# Test/tren/mast/var cycle overview



## Solid Snake (Nov 16, 2012)

So I'm about to start post cycling from my 16 week test prop, mast prop, tren ace, and anavar. I've laid it out below.

Test prop - 1-10 100mg eod 11-16 150mg eod
Tren - 1-10 100mg eod
Mast - 1-10 100 eod
Var - 9-16 50mg/day
Aromasin -25mg Ed
Caber 1-12

my post cycle will be clomid, Nolva, and aromasin. 

Overall I'm pretty pleased with the results. I started at 250 and managed to finish at the same weight. This was my goal as I was recomping. Within the first few weeks I gained to around 260. Once I dropped the tren and mast and the var kicked in I started dropping weight again. 

I want to give my opinion about each of the compounds I used so I will break each one down. I should mention that I started with a 300mg blend but the PIP was so bad I had to use each individually. I also make my own gear and this was my first experience using my own stuff.

Test prop
I loved prop. I felt less bloated than when I used cyp and I didn't experience any injection pain even when pinning 1.5ml. By the end of the cycle I was pretty tired of pinning eod but I will definitely be using prop in many future cycles.

Tren
I had a love/hate relationship with tren. I had bad night sweats and trensomnia from day one but I felt like a monster in the gym. I had to get new pillows once I got off tren. My legs were constantly hot. I couldn't lay down on my side because the heat from my legs being on top of each other caused me to sweat. Ill use it again but keep it to 8-10 weeks max and probably sleep in the spare bedroom so I don't keep my gf up all night. I would have gone crazy if I would have ran it another 6 weeks.

Mast
Mast was great. I felt drier and had very positive sexual side effects. I got some hair loss paranoia after 10 weeks. I think most of it was in my head because I just buzzed my hair and my hairline doesn't look bad at all. I may have lost a little on one side but nothing too noticeable. I'll use it again for a cutting cycle.

Var
I loved var too. Good pumps and it helped me lean out. I want to try 75mg next time i run it. I think it will be my go to oral.
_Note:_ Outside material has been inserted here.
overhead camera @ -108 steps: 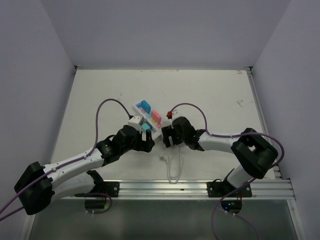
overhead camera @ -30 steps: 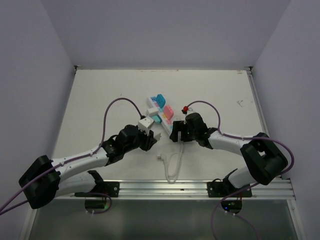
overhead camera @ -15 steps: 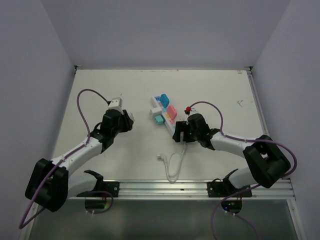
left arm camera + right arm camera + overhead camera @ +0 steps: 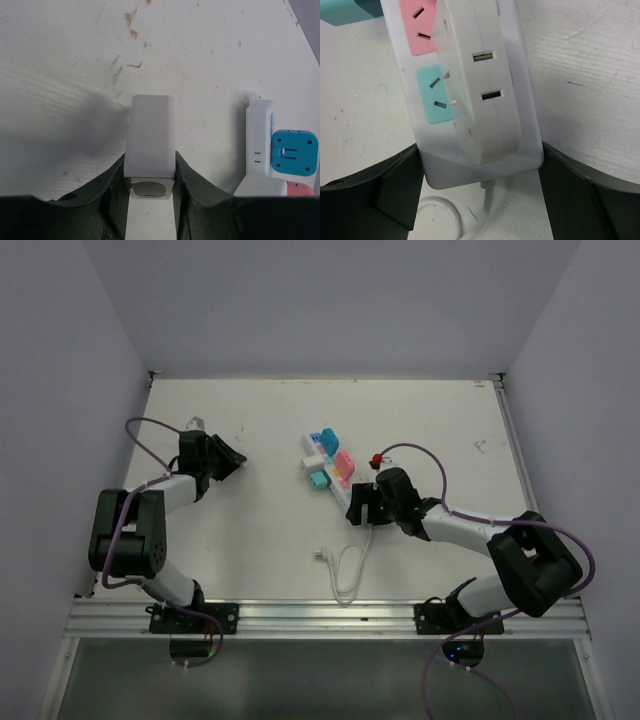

Like I said, overall I'm pleased. I had decent strength gains. Set a pr on bench at 435. I was able to get back up to my pr amount squats and deads. My arms are noticeably more defined, especially my triceps. I didn't put as much size on my arms as I would have liked but they are bigger and leaner so I suppose I can't complain. I'd like to run this exact cycle again someday, maybe for a contest prep. I think my goal for the short term is continue to lean up. I'm getting married in June so I want to look good on my honeymoon. I think I'll probably run a cyp/var cycle leading up to my wedding and really try to lean up. After that I think I think I'm going to do a clean bulk with test/deca/dbol. Ideally at some point I'd like to get to 250-260 at about 8% bf. I'm probably 11-12% now.


----------



## ripped_one (Nov 16, 2012)

Thanks for the review... I'm looking at the same cycle more or less for the spring.


----------



## Jawey (Nov 16, 2012)

Awesome Review, I was looking at the exact same compounds for a prep cycle next year.


----------



## gymrat827 (Nov 16, 2012)

thanks man... good for ppl looking at those compounds.


----------



## metsfan4life (Nov 20, 2012)

excellent review man. looking at test/prop (may have to run E)/ and mast except at a little different dosage levels


----------



## Creator (Sep 28, 2018)

Add some t3, clen to that and it will be amazing results. 6 years later....


----------



## gymrat827 (Sep 28, 2018)

Creator said:


> Add some t3, clen to that and it will be amazing results. 6 years later....



yea, t3 would almost be a standard for this tri run....

But why the bump from 6yrs back..?


----------